__WORK TASK__
In the entries below, find the line with "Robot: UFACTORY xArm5" and the line with "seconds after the". Print those two and everything between them exactly, and nothing else.

=== Begin Enclosure ===

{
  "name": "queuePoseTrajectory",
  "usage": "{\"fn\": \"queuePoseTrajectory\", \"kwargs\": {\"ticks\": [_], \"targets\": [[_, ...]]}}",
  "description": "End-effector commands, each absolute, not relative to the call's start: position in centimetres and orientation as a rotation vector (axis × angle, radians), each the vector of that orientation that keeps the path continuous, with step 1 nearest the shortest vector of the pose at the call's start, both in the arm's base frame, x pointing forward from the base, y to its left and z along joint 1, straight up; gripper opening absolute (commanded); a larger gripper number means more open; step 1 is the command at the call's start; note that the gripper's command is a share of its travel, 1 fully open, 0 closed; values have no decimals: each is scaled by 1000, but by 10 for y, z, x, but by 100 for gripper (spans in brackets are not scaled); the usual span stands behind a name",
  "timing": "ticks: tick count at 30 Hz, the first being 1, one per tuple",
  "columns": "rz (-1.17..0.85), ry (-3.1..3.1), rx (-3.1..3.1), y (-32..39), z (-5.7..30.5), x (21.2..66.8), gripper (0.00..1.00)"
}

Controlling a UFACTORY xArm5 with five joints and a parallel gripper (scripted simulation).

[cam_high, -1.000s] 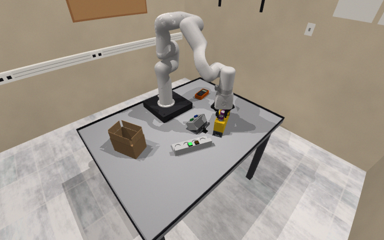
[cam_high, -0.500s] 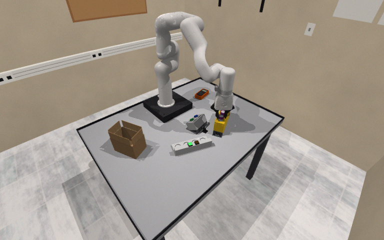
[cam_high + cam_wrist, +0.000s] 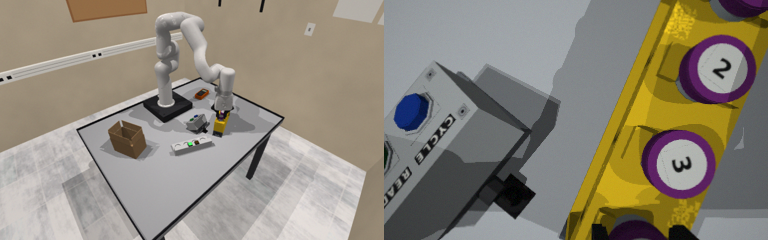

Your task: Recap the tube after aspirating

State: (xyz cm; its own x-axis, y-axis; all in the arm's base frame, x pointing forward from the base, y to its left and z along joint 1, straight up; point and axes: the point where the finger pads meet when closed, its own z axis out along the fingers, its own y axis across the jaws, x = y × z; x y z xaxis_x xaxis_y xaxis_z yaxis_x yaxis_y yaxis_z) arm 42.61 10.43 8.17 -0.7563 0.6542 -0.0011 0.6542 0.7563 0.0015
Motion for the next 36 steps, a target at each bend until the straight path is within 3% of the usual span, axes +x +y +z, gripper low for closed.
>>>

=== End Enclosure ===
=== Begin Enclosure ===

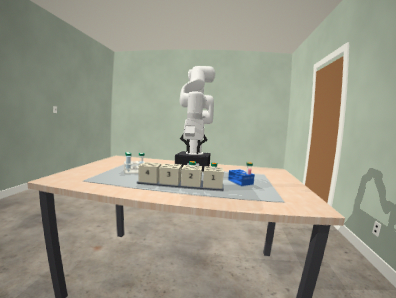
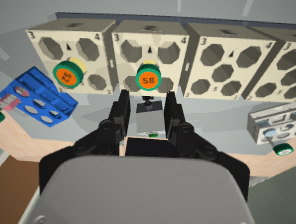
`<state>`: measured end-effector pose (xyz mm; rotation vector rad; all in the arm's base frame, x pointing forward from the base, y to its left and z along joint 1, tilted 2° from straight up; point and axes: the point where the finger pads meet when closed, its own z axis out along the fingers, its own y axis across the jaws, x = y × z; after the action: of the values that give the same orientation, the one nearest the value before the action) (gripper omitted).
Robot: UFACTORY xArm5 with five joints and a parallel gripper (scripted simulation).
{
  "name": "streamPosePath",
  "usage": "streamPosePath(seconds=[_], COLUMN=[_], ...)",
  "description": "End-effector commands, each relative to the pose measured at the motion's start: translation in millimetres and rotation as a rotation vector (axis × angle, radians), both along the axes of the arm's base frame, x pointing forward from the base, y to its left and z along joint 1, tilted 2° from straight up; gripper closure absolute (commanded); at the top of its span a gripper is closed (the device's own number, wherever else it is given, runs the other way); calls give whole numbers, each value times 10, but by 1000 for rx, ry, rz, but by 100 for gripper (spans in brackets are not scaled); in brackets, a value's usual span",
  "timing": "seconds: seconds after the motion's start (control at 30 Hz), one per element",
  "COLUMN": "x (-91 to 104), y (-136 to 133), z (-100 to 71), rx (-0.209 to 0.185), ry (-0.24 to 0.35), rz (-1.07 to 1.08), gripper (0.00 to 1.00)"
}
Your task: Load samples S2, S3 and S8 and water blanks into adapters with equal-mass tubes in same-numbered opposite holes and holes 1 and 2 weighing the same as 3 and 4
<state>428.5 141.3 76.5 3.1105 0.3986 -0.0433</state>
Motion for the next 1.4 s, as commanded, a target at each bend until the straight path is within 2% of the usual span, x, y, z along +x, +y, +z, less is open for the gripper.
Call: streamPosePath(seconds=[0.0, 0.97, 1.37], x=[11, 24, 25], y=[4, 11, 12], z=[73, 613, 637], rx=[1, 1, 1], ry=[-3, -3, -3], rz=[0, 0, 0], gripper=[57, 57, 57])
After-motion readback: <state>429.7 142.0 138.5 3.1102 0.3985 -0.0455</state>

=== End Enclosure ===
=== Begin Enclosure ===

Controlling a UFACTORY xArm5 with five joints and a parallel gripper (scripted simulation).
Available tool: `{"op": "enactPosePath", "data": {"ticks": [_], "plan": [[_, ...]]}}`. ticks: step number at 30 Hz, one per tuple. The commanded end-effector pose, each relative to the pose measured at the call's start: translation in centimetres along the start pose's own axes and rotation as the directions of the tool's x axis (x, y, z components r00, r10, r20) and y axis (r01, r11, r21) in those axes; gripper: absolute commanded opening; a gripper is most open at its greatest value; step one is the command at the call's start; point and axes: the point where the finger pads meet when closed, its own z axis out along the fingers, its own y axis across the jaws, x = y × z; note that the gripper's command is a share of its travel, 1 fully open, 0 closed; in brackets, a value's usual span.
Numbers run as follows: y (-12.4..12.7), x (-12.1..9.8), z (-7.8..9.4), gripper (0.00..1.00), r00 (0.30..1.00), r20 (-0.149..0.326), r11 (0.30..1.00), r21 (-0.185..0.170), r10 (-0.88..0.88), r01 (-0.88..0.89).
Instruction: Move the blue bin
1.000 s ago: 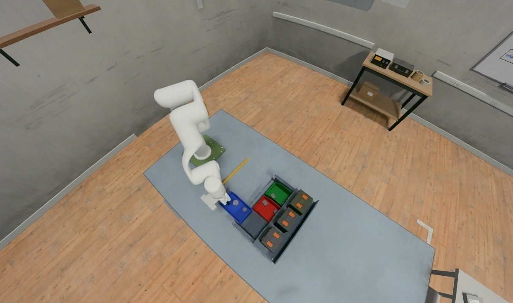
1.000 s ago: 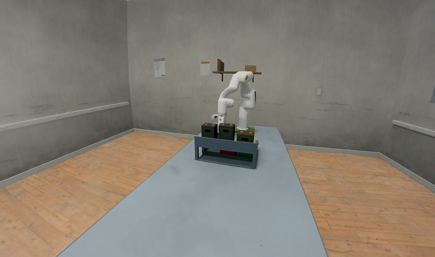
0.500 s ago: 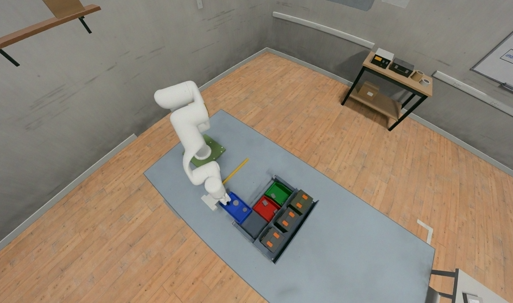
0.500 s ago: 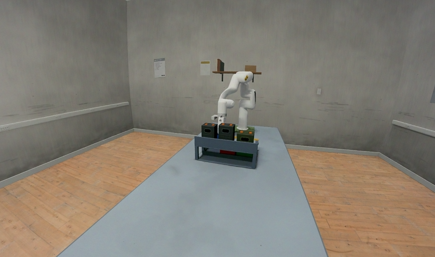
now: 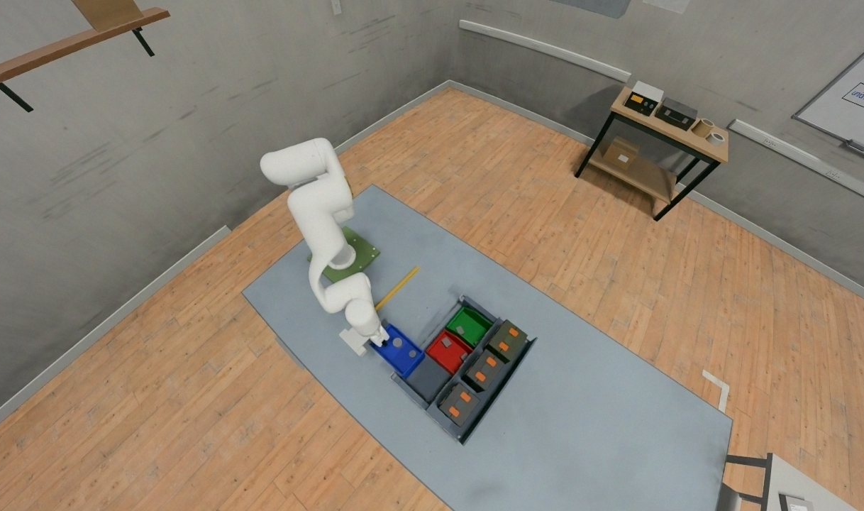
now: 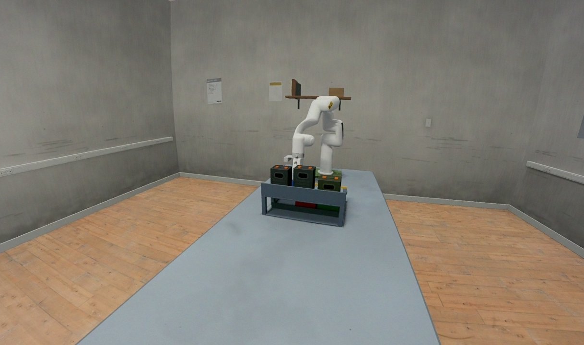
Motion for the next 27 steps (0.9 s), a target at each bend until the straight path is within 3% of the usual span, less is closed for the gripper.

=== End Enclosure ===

__SOLUTION TO THE EXERCISE__
Robot: UFACTORY xArm5 with five joints and a parallel gripper (scripted simulation).
{
  "name": "streamPosePath",
  "usage": "streamPosePath(seconds=[_], COLUMN=[_], ...)",
  "description": "End-effector commands, each relative to the pose measured at the motion's start: translation in millimetres and rotation as a rotation vector (axis × angle, radians), both along the axes of the arm's base frame, x pointing forward from the base, y to its left and z along joint 1, tilted 2° from straight up; gripper closure absolute (commanded); at the top of its span a gripper is closed (the device's own number, wherever else it is given, runs the other way); calls give whole numbers, each value times 10, but by 1000 for rx, ry, rz, but by 100 for gripper (spans in brackets are not scaled); in brackets, a value's usual span",
  "timing": "seconds: seconds after the motion's start (control at 30 Hz), one per element",

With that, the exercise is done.